PROBLEM TO WORK ON:
Your reply should be the whole listing, copied exactly, with the pictures left out.

+-------+

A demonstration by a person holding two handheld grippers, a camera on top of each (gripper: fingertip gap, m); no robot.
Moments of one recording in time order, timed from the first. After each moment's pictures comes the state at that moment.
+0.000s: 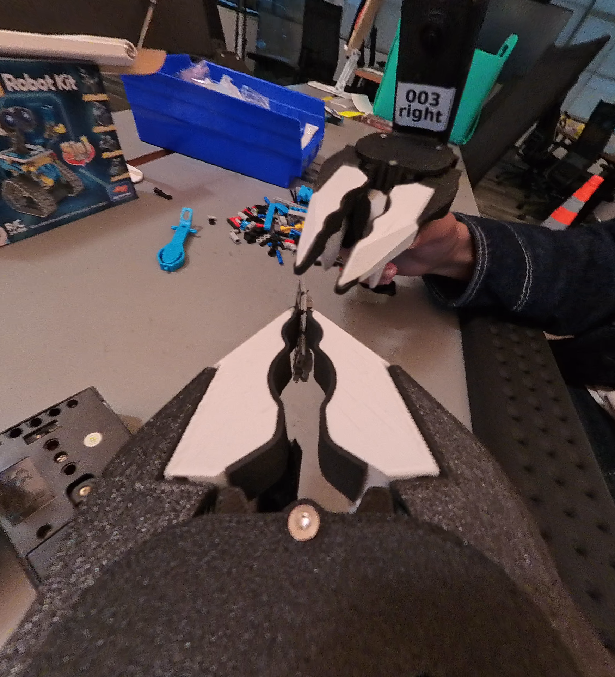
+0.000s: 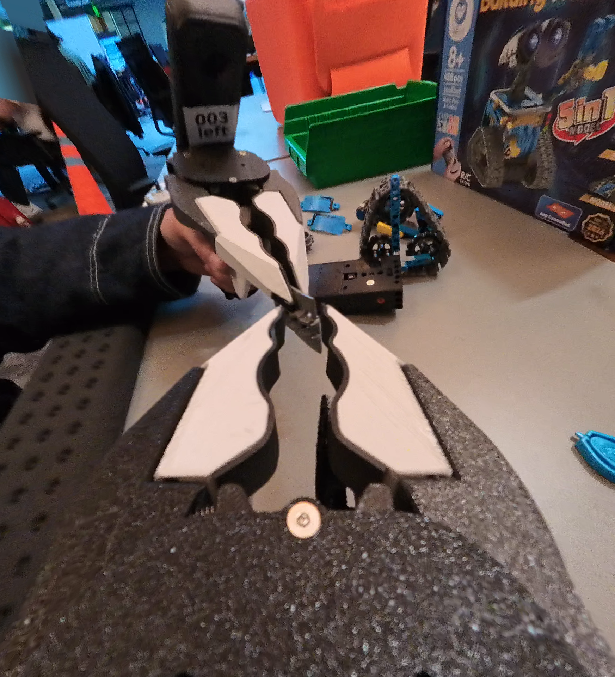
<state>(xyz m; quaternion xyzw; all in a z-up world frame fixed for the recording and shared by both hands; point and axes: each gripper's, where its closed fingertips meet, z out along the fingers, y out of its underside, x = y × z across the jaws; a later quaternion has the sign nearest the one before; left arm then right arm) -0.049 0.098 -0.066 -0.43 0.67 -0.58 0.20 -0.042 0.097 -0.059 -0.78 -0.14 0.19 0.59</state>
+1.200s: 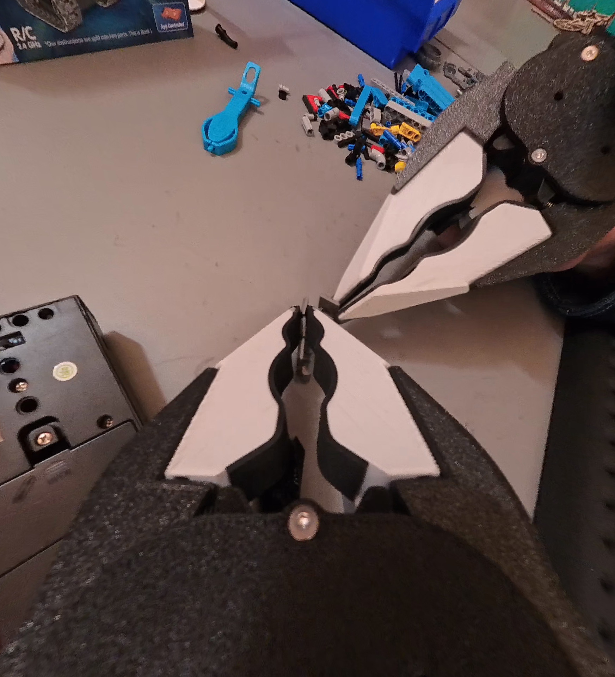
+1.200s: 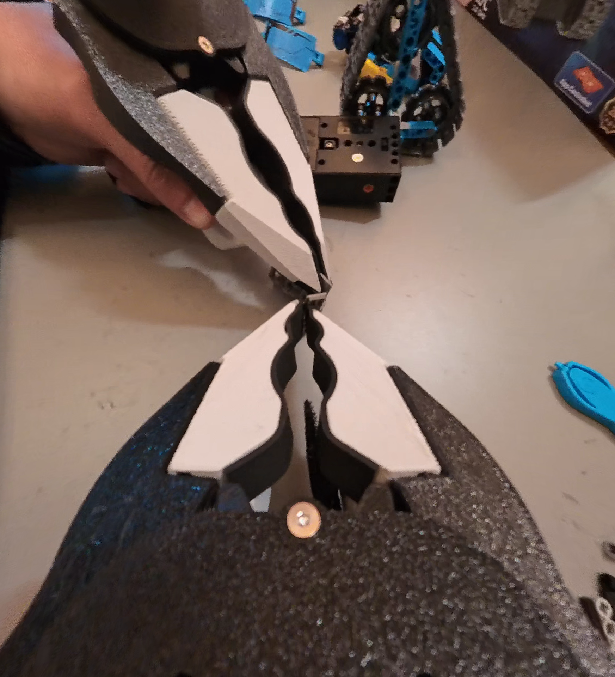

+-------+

RESPONSE:
A demonstration by a person holding two handheld grippers, a camera on top of each (gripper: fingertip gap, m); no robot.
Moments of one recording in time order, timed from the first. After each moment's pictures comes the state at that moment.
+0.000s: 
+0.000s: 
<state>(xyz m; quaternion xyzw; all in a z-up world frame fixed for the recording and shared by both hands; point and axes: each gripper's, where its closed fingertips meet, z out along the fingers, y out of its underside, x = y × z across the jaws; a later quaternion has the sign nearest the one before; left arm then right arm) -0.049 0.098 -0.066 -0.43 0.67 -0.58 0.20 -0.042 0.097 -0.059 -0.78 -0.14 0.19 0.59</state>
+1.200s: 
+1.200s: 

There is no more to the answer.